East Germans Pressured Soviets to Build Berlin Wall
"The East Germans had much more power over the Soviets than was previously understood in the Berlin Crisis and the building of the Wall," remarked Hope Harrison, Assistant Professor, Department of Government and Law, Lafayette College, and Title VIII-Supported Research Scholar, Kennan Institute at a Kennan Institute lecture on 4 December 1998. Harrison was supported by discussant David Murphy, former CIA Station Chief, Berlin, 1954-61, who agreed that the "East German tail wagged the Soviet dog" in the months leading up to the construction of the Wall. (Note: Harrison was recently a featured guest on the Center's Dialogue radio program.)
Contrary to the previous view of the cold war, Harrison argued, the East Germans did exert various forms of power over the Soviets. Khrushchev was deeply committed to the triumph of socialism over capitalism in Germany, remarking that, if socialism did not win in East Germany, then the Soviets would not win. The East Germans learned from this that they could parlay the weakness of their regime into strength in bargaining with the Soviets.
East German motivation to solve the problem of their citizens fleeing to capitalist West Berlin and West Germany and their willingness and capability to act unilaterally were very important in the crisis.
Another source of East German influence was their non-implementation of Soviet policies--in particular, "socialism with a more human face." Finally, the Berlin crisis occurred at the same time as the rift between the Chinese and the Soviets which the East Germans learned to use to their advantage, using the "China card" to put pressure on the Soviets.

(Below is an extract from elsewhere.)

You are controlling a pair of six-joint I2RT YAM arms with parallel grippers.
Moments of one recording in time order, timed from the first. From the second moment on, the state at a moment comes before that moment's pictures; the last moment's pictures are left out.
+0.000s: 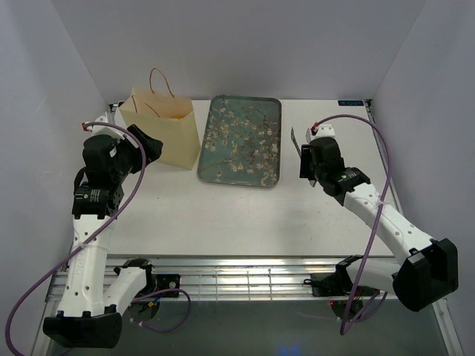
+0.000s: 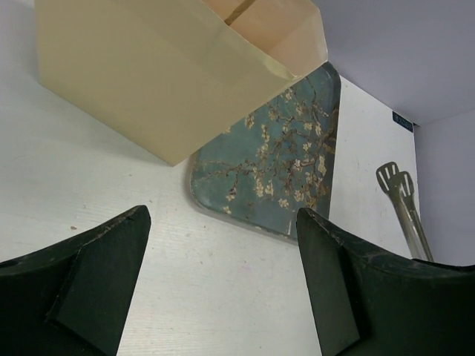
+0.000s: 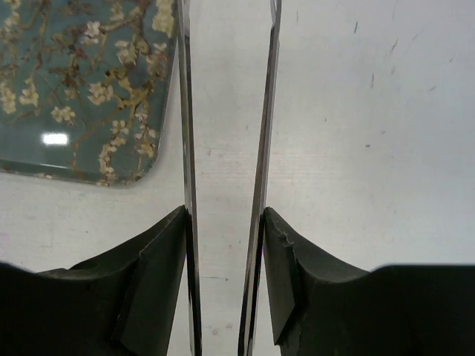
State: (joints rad) left arm -0.02 0.90 1.13 -0.57 0.08 -0.55; right arm 0.48 1.18 0.96 -0.41 0.32 0.23
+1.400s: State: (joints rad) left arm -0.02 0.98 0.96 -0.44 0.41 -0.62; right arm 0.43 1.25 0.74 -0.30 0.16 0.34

How did the crisis begin which ultimately led to the building of the Berlin Wall? Harrison described Khrushchev's November 1958 ultimatum to the Western powers which set a six month deadline and demanded the signing of a peace treaty (still not concluded since World War II ended), either with a united Germany or with the two existing Germanies, and that West Berlin be transformed into a demilitarized free city. If these demands were not met, the Soviets would sign a separate peace treaty with East Germany and turn over control over the access routes between West Germany and West Berlin to East Germany.
Khrushchev believed the "free city" idea was a way to solve East Germany's refugee problem. If West Berlin was a neutral city and less capitalist, then East Germans would not be so eager to migrate there. East German leader, Walter Ulbricht's solution to the problem was to either take over West Berlin or close the border. Initially, Khrushchev refused to allow the East Germans to close the border in Berlin because he felt it would exacerbate the tensions of the cold war and make communism look bad.

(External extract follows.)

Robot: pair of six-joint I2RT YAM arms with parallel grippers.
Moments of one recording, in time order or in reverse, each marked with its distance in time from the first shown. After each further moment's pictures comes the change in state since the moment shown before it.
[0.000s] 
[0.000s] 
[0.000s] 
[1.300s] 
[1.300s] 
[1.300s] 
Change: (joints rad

Ulbricht blamed the Soviets for the refugee problem and East Germany's economic problems. In January 1961, he wrote to Khrushchev blaming Soviet post-war reparations policy for the current East German crisis. He pointed out how much the Soviets took out of East Germany in the nine years after World War II when the U.S. was investing, largely through Marshall Plan aid, in West Germany.

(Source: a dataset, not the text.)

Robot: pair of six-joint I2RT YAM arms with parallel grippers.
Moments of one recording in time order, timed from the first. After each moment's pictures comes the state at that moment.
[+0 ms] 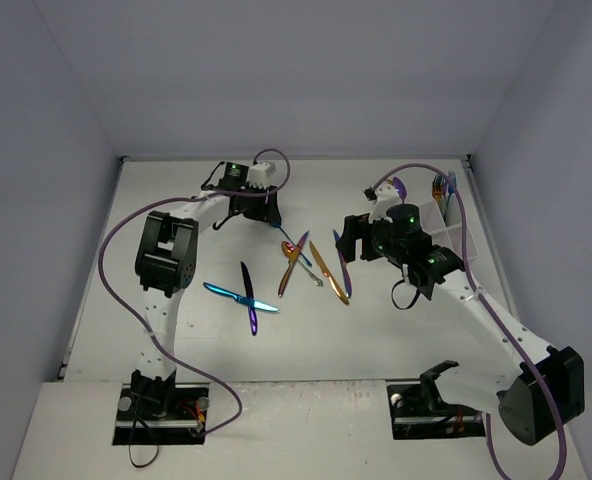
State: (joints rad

Pressure from the East Germans to close the border continued in the spring and summer of 1961. Soviet communications from East Germany to Moscow increasingly stressed Ulbricht's desire to establish control over the border, close "the door to the West," and reduce the problem of East German citizens fleeing to West Berlin. At a Warsaw Pact meeting in March 1961, Ulbricht asked for permission from Khrushchev to close the border and was told to wait until the June 1961 meeting in Vienna with President Kennedy. After the meeting, Khrushchev--dissatisfied with the talks--agreed to close the border.
What did the Berlin Wall accomplish for Khrushchev? It saved the East German regime, eased economic pressure on the Soviet Union and other socialist countries to help East Germany, and kept Ulbricht's power limited to East Berlin, thereby taking some control away from him, Harrison argued. Finally, Khrushchev hoped the Wall would show the Chinese and others that he could stand up to the "paper tiger" West. Even after the Wall, however, Khrushchev was afraid of Ulbricht's unilateral behavior continuing. He wrote to him in September 1961 arguing that actions which could exacerbate the situation in Berlin should be avoided.
Harrison discussed what lessons could be learned from this. Soviet caution in building the wall on East Berlin territory and starting gradually with barbed wire is important. Only after it was evident the West would not resist were concrete bricks used. The most important lesson, according to Harrison, was the importance of alliance politics and the interaction between adversaries during the cold war. It is not enough to look only at U.S.-Soviet relations to understand this and other important periods of the cold war. A final lesson was the crucial role of economics in the cold war. A month after the construction of the Wall, Ulbricht wrote to Khrushchev that, "the experiences of the past years have proven that it is not possible that a socialist country such as the GDR can carry out a peaceful competition with an imperialist country such as West Germany with open borders."